Native American Student Union Raises Tipi As a Symbol of Native Importance

NASU Tipi on the Worner Quad. Photo Courtesy of Daniel Sarché

The Native American Student Union (NASU) erected a tipi on the Worner Quad on Monday as a physical reminder for the Native community’s sense of belonging at Colorado College. Visually, the striking structure outside the Worner Center, next to the U.S. flag, evokes the centrality and importance of Native identities in the American Southwest and on campus. “The tipi is, in effect, in its purpose, a home,” explained sophomore Mateo Parsons, Interim Publicist for NASU. “That’s what it serves as and that’s what it has historically served as.” By bringing that symbol to campus, NASU is validating and reinforcing the importance of the Native students at CC.

Students passing by the quad should see the tipi as a symbol of Native identity and respect the spirituality of personal meaning behind it. “It’s not an exhibit, it’s not an art piece; we’re putting it up for a real, spiritual, and personal purpose,” Parsons said. “It’s not to put on display, but we also benefit from the visage of it and the image it creates being in the spot that it’s in.” The location provides ample exposure for anyone on campus, which encourages discussions of Native traditions and sense of place.

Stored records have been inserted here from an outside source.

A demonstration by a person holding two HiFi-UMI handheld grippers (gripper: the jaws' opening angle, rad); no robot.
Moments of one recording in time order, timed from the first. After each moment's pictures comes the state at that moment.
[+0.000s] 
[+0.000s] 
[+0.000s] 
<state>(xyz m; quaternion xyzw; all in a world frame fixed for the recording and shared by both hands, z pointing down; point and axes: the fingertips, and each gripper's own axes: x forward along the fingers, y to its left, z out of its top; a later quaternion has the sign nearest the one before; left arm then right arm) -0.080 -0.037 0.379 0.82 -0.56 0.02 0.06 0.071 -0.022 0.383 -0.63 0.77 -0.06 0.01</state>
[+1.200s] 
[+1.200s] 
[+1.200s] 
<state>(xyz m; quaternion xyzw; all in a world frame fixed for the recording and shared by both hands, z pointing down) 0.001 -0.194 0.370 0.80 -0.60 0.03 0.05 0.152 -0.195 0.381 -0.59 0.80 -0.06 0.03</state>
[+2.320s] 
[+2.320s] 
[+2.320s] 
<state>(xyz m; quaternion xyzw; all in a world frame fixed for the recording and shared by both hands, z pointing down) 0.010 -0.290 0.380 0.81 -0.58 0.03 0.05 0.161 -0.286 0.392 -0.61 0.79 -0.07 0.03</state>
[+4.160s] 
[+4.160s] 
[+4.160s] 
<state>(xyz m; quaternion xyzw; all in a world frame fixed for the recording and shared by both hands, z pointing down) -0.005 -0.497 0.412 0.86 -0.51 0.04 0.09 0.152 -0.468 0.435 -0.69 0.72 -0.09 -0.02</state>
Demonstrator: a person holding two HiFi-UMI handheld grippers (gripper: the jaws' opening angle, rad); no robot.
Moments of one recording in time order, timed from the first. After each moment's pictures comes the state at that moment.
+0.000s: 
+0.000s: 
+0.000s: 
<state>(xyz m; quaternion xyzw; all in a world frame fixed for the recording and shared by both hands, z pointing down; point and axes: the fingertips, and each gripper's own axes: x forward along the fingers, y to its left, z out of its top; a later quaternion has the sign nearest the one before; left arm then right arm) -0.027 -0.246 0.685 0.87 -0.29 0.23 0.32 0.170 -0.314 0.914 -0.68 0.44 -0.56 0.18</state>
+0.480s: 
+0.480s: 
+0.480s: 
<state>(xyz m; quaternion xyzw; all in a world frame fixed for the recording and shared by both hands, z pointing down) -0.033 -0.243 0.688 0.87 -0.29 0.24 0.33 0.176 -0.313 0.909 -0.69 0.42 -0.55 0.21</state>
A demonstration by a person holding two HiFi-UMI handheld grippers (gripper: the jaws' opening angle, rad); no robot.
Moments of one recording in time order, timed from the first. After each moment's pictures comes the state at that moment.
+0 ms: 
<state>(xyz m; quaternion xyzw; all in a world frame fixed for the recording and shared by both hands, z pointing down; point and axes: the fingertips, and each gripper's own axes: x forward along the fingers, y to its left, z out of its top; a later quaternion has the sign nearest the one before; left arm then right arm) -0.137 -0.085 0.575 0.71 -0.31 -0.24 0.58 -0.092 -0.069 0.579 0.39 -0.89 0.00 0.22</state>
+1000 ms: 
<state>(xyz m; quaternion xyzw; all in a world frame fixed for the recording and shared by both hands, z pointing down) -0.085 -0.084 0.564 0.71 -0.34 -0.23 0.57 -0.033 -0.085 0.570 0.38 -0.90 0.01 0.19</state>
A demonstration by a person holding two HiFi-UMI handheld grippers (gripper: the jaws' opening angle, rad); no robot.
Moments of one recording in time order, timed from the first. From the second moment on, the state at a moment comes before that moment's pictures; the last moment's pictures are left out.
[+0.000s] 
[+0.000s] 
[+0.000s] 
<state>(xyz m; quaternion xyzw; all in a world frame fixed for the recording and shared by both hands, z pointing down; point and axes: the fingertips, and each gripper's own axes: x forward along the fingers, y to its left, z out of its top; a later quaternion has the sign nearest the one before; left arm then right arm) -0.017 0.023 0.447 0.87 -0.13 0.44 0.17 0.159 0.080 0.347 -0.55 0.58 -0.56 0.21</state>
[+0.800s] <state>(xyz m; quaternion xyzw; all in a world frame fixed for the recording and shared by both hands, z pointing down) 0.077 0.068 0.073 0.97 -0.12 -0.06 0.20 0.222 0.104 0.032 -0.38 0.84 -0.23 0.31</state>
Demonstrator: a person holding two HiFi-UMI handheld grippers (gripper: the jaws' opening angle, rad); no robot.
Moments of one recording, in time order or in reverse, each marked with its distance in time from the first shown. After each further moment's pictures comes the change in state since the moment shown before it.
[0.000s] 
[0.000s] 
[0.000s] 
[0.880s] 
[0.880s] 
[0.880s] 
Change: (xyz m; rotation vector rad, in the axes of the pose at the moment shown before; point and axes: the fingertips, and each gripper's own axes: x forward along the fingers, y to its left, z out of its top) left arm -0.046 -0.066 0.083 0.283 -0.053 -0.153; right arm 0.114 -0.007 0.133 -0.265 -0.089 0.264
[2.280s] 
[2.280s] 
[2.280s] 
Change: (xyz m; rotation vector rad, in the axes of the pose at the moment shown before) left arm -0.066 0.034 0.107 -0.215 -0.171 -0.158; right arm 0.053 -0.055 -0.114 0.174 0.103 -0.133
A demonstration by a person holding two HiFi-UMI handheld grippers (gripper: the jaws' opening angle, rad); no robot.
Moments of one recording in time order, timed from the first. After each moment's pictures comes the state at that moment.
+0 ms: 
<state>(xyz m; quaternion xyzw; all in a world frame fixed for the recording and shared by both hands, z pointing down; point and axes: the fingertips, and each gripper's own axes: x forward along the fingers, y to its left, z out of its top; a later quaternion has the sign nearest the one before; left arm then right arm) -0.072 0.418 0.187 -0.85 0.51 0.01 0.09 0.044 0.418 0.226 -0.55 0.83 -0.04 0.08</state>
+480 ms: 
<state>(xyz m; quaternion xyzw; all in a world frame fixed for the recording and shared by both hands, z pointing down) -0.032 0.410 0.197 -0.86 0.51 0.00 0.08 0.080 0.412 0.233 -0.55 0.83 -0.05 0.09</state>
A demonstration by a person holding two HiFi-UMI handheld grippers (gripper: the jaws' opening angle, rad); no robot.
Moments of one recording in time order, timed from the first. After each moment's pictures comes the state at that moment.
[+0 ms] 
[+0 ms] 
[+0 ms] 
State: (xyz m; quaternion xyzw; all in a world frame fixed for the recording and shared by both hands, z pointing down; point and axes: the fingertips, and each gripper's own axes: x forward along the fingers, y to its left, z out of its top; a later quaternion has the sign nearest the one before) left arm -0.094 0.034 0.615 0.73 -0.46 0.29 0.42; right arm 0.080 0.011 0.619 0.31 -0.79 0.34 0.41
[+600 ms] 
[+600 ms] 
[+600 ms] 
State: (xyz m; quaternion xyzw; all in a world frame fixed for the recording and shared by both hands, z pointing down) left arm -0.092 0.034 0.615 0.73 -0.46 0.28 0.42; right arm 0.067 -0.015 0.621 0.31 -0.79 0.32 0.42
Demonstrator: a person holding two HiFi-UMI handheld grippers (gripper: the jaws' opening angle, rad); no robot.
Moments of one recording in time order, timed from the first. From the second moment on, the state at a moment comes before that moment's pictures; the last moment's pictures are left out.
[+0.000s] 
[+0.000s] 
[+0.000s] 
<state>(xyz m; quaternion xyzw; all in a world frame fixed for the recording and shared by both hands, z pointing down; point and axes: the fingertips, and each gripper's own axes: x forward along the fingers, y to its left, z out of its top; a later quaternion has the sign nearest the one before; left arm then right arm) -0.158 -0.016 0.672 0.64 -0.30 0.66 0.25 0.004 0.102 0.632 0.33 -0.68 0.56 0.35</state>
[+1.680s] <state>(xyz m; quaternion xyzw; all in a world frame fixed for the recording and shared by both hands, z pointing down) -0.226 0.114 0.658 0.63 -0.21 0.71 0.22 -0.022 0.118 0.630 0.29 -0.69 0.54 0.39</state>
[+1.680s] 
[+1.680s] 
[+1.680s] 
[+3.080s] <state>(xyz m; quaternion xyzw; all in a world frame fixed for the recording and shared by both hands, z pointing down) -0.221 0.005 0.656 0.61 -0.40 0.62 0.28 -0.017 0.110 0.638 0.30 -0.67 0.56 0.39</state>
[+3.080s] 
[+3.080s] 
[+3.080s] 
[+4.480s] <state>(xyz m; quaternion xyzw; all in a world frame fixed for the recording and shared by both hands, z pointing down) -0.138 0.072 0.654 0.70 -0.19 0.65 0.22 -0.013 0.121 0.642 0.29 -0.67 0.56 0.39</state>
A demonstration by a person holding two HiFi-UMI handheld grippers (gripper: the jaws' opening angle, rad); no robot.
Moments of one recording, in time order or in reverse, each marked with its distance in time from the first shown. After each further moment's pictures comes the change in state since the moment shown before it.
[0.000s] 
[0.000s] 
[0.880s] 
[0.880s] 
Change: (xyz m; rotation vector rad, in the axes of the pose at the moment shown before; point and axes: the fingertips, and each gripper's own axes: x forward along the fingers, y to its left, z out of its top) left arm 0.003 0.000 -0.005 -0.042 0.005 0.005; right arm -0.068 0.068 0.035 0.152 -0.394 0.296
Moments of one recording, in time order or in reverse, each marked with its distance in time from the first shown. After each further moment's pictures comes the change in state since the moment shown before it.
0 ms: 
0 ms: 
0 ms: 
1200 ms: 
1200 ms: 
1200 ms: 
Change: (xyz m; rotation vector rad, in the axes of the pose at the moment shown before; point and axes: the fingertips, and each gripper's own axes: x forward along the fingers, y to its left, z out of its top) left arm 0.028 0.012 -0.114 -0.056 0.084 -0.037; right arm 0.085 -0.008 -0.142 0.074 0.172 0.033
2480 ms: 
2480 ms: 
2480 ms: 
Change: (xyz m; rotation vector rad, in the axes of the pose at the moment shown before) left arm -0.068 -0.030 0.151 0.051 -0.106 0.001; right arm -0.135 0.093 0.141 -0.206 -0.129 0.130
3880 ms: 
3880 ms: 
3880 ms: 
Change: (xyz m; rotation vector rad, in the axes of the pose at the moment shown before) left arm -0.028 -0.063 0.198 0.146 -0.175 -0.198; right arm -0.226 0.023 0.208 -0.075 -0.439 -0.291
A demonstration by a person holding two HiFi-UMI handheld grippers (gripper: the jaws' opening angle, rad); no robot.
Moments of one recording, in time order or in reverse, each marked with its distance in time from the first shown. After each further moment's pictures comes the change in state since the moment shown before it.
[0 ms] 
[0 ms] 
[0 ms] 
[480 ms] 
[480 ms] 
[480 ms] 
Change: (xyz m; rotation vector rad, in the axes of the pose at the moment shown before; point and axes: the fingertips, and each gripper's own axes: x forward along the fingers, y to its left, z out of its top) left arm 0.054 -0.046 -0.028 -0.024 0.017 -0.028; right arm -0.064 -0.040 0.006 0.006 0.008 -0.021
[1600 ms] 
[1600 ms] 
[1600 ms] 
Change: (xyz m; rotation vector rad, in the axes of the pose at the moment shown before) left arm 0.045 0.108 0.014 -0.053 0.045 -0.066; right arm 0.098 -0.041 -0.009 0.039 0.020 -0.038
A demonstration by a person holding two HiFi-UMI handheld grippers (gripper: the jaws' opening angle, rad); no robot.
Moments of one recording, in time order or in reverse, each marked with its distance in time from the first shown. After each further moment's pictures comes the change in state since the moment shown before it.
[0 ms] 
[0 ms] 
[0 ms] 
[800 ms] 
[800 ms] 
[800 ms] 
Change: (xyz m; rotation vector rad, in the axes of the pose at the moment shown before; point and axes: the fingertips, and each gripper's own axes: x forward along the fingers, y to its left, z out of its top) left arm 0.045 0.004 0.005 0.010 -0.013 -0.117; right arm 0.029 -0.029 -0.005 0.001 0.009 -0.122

When considering the tipi, students must keep in mind that it is an image for the Native community rather than an exhibition for non-Native students. Understanding the significance of the structure increases the respect students show for the tipi. In previous years, students have desecrated the space by vandalizing the tipi and playing inside. “It’s not a place to play, it’s not a tent, it’s not for some kid on campus who just wants to hang out,” Parsons expressed. “We put this up for a purpose, we put this up in remembrance, and also to honor our roots and who we are.” When students’ interactions with the tipi are not consistent with those values, especially when the tipi has been desecrated in the past, those actions serve to erase the Native history and Native identities on campus. Parsons urged students to understand the deep disrespect for and dismissal of Native traditions and students that is inherent to desecrating the tipi.

For Native students, the tipi provides a common connection between diverse tribal cultures. “By and large, we all kind of come from similar backgrounds,” Parson explained. “Despite our different distinct cultural identities or different distinct personal identities, we can all connect on a similar level that allows us to share our diversity with each other and also share in the difficulties presented with that diversity in society, and a lot of those are common.” The tipi is then a way to reach out to members of the Native community and provide a platform for communication and community.

This image and artistic expression of identity “isn’t a symbol that usually people see in spaces like this, so I think that’s especially powerful, especially next to the flagpole and all of the legacy and names that are on that,” Parsons said. “It’s a powerful image to say ‘this is our school too, we’re here, and we’re going to make sure that we feel comfortable and we can express ourselves.’”

NASU puts the tipi up two times each year: once during Native American Heritage Month in November, and once during the annual powwow which takes place this Saturday.

NASU is hosting the 2017 CC Native American Exhibition Powwow in Cornerstone from 9 a.m. to 5 p.m. The event is open to the public, and visitors can learn more about Native customs, traditions, and clothing while listening to the drums and watching the dances. The Water Is Life Powwow is honoring the water protectors at Standing Rock and at resistance camps across the country that are working against pipelines and desecration of land.

Though not intentionally on the quad during a week when many prospective students are taking tours of the campus, the tipi creates a powerful image for future students getting a glimpse of CC students’ values and identities.

To further the communal goals of inclusion and celebrating diversity, Parsons reminded students that “this is not a play space, and this is not your space to enter unless you’ve been invited.”